→ **Task goal**:
Which lines of the listing hold the string "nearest"? Copy those lines.

→ **Data listing**:

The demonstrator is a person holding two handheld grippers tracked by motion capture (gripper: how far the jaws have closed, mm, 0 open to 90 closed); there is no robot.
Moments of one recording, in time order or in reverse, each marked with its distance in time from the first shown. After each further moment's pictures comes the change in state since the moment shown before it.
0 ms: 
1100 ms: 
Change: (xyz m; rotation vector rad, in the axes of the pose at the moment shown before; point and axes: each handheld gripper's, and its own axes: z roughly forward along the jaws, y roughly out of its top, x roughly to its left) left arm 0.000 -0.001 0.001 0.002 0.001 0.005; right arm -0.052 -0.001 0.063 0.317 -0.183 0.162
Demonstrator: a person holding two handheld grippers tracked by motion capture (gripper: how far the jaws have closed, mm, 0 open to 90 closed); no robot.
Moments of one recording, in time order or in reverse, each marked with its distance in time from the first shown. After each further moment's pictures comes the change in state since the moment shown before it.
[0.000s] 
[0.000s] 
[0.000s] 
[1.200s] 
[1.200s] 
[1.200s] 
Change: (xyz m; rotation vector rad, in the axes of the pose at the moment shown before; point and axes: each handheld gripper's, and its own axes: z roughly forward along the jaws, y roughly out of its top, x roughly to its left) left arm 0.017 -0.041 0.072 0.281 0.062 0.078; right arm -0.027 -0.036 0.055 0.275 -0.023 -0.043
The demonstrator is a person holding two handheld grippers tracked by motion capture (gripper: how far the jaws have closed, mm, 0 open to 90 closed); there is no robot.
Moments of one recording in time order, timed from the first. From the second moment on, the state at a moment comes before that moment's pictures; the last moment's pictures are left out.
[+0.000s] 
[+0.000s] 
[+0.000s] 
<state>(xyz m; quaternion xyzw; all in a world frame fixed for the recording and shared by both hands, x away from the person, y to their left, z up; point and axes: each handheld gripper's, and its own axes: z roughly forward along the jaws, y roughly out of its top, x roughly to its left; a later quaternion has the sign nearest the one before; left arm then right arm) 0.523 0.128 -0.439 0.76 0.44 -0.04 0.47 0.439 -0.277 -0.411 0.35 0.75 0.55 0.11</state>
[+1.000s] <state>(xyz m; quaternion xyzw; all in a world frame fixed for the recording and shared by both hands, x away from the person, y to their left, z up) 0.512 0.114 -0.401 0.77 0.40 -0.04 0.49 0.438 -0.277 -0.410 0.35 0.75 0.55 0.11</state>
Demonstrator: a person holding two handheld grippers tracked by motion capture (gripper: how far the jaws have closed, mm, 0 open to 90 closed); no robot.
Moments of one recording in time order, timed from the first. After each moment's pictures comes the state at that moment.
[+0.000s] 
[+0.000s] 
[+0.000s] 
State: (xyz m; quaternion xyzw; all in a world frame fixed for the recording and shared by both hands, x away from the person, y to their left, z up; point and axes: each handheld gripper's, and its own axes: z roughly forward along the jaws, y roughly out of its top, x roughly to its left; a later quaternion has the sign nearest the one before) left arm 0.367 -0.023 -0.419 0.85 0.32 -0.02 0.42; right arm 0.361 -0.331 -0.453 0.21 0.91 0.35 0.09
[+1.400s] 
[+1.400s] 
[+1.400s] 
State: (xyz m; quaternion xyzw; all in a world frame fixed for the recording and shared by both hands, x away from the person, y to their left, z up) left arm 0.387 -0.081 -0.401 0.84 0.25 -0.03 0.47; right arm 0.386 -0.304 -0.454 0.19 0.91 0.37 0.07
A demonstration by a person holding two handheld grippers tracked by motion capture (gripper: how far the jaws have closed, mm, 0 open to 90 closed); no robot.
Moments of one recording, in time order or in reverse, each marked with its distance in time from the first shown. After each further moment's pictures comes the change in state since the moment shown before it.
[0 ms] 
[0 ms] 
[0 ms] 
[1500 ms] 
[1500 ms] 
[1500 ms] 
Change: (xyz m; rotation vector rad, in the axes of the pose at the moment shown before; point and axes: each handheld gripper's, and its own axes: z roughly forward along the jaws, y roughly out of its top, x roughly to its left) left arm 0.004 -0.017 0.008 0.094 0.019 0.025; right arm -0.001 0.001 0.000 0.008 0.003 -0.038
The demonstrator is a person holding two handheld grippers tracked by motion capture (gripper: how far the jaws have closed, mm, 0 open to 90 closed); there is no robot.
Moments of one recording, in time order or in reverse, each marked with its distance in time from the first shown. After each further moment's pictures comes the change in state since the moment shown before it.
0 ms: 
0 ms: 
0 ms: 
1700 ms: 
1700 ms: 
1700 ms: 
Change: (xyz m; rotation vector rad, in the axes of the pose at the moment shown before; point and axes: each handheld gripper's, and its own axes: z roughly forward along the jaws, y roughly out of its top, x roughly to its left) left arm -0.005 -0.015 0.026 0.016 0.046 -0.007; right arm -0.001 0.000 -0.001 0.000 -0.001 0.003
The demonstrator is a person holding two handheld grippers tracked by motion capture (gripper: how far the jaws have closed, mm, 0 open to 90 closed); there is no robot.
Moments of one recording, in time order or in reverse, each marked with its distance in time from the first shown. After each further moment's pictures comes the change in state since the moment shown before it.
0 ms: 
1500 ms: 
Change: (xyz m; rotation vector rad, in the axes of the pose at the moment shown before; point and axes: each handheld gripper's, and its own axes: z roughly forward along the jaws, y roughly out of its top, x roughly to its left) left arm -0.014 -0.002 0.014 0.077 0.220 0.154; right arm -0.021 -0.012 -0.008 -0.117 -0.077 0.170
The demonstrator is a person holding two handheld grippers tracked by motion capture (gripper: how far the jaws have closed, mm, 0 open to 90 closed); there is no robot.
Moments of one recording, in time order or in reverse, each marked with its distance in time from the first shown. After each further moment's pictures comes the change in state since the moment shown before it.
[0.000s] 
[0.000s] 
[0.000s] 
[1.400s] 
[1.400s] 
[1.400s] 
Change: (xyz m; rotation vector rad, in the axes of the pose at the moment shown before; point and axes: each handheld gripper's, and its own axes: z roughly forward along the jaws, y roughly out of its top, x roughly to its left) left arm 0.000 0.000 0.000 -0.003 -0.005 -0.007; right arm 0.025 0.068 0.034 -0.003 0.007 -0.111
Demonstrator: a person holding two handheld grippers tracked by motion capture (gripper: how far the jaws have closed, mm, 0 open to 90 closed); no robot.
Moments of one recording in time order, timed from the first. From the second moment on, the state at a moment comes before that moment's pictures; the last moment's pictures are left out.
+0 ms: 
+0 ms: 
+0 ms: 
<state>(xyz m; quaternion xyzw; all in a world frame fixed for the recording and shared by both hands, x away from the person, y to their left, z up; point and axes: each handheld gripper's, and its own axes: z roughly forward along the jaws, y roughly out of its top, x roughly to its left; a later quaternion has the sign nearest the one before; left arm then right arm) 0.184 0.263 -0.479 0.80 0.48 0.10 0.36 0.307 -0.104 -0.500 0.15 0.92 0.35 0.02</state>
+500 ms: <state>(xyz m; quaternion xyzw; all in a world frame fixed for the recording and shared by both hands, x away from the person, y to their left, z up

→ **Answer to this problem**:
<state>(xyz m; quaternion xyzw; all in a world frame fixed for the recording and shared by both hands, x away from the person, y to their left, z up; point and axes: each handheld gripper's, and its own axes: z roughly forward along the jaws, y roughly out of its top, x roughly to its left; a later quaternion has the sign nearest the one before; left arm then right arm) 0.523 0.128 -0.439 0.76 0.44 -0.04 0.47 0.439 -0.277 -0.411 0.35 0.75 0.55 0.11</state>
State: (xyz m; quaternion xyzw; all in a world frame fixed for the recording and shared by both hands, x away from the person, y to their left, z up; point and axes: each handheld gripper's, and its own axes: z roughly forward along the jaws, y roughly out of its top, x roughly to its left; a later quaternion has the sign nearest the one before) left arm 0.367 -0.023 -0.419 0.85 0.32 -0.02 0.42; right arm 0.361 -0.331 -0.453 0.21 0.91 0.35 0.09
<state>(xyz m; quaternion xyzw; all in a world frame fixed for the recording and shared by both hands, x away from the person, y to their left, z up; point and axes: each handheld gripper's, and its own axes: z roughly forward along the jaws, y roughly out of its top, x roughly to its left; a later quaternion has the sign nearest the one before; left arm then right arm) 0.184 0.263 -0.479 0.80 0.48 0.10 0.36 0.307 -0.104 -0.500 0.15 0.92 0.35 0.02</state>

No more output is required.